The 5-4 opinion by the Supreme Court on the Federal Defense of Marriage Act (DOMA) raises serious questions about the legitimacy of the Court’s authority. History has proven that the Supreme Court does not always issue legitimate opinions.
In Dred Scott v. Sandford, 60 U.S. 393 (1857), Chief Justice Roger Taney wrote for the majority that while some states had granted citizenship to blacks, the U.S. Constitution did not recognize citizenship of blacks. Taney wrote that blacks were “regarded as beings of inferior order, and altogether unfit to associate with the white race, either in social or political relations; and so far inferior, that they had no rights that the white man was bound to respect; and that the negro might justly and lawfully be reduced to slavery for his own benefit.”
Thus, according to the Supreme Court, Scott had no standing to file the suit. As might be expected, this decision created further rift between the North and the South in the days leading up to the Civil War. The Fourteenth Amendment later put the nail in the coffin of the Dred Scott decision. This decision was thus made illegitimate and is repudiated today.
In Buck v. Bell, 274 U.S. 200 (1927), Justice Oliver Wendell Holmes, writing for the Court, described Charlottesville, Va., native Carrie Buck, whom he described as an “imbecile,” as the “probable potential parent of socially inadequate offspring, likewise afflicted,” and he went on to say that “her welfare and that of society will be promoted by her sterilization.” His infamous words still cause one to shudder when he wrote, “Three generations of imbeciles are enough.” The Buck v. Bell case approved forced sterilization to prevent “feebleminded and socially inadequate” people from having children. This horrible decision set the stage for more than 60,000 sterilizations in the United States and was cited favorably at the Nuremberg trials in defense of Nazi sterilization experiments. Incredibly, this decision has never been overturned. Even so, this decision was illegitimate and is repudiated today.
In Korematsu v. U.S., 324 U.S. 885 (1945), the Supreme Court upheld Executive Order 9066, which ordered Japanese Americans to be herded into internment camps during World War II. Citizenship had no value to the Japanese. All persons of Japanese descent were placed in custody, despite the constitutional guarantee of the Fifth Amendment. This decision, too, is illegitimate.
Justice O’Connor, writing in Planned Parenthood of Southeastern Penn. v. Casey, 505 U.S. 833, 864-869 (1992), candidly acknowledged, “As Americans of each succeeding generation are rightly told, the Court cannot buy support for its decisions by spending money and, except to a minor degree, it cannot independently coerce obedience to its decrees. The Court’s power lies, rather, in its legitimacy, a product of substance and perception that shows itself in the people’s acceptance of the Judiciary as fit to determine what the Nation’s law means and to declare what it demands. ...
“The Court must take care to speak and act in ways that allow people to accept its decisions on the terms the Court claims for them, as grounded truly in principle, not as compromises with social and political pressures having, as such, no bearing on the principled choices that the Court is obliged to make. Thus, the Court’s legitimacy depends on making legally principled decisions under circumstances in which their principled character is sufficiently plausible to be accepted by the Nation.”

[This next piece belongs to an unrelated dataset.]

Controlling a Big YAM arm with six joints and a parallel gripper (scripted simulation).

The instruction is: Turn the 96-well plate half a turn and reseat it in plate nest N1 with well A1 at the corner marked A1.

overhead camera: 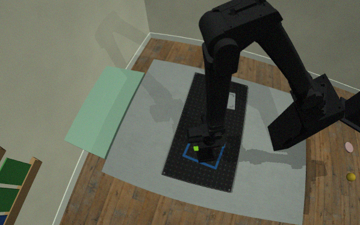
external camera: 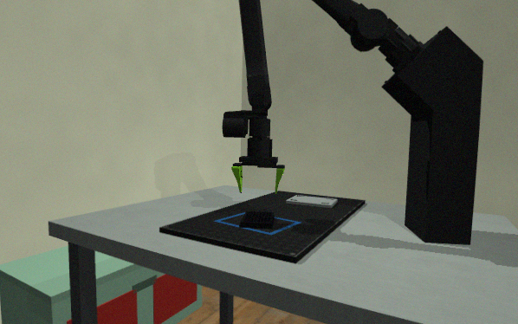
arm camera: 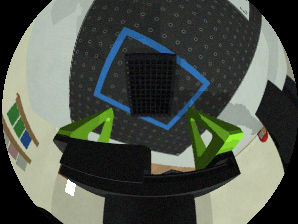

“The 5-4 decision by the Supreme Court in the Federal Defense of Marriage Act case has caused millions of Americans to lose confidence in the Court,” says Mat Staver, founder and chairman of Liberty Counsel. “The decision is as far removed from the Constitution and the Court’s prior precedent as the east is from the west. Led by Justice Kennedy, the majority of the justices have cut the tether that once connected them to the Constitution.
"This decision does not even pretend to be governed by the Constitution or Court precedent. Although the Court used the words 'equal protection,' the Court never engaged in an equal protection analysis. Not once did the Court identify the right sought by the petitioners.
"Not once did the Court ask whether the claimed right was protected, either by an enumerated provision of the Constitution or deeply rooted in history and necessary to ordered liberty. Not once did the Court seek to determine the level of judicial scrutiny the case should receive. In short, the opinion represents the personal views of five Justices and it finds no support in the Constitution or reason. As history has shown us, such decisions delegitimize the Court.
"On top of this flawed opinion, the majority demeaned the Court and weakened its authority by labeling as hateful those who believe that marriage is the union of one man and one woman. Marriage pre-dates religion and all civil authorities. It is ontologically a union of a man and a woman and is part of the natural created order. Such irresponsible language by the Court undermines its legitimacy in the eyes of the people. The Court does not have unlimited authority. This decision presumed too much of the people’s blind acceptance of its authority. Just like a corporate act cannot be ultra vires (beyond its authority), the people may determine that this decision is beyond the authority of this Court. If that happens, the Court will lose its authority,” concludes Staver.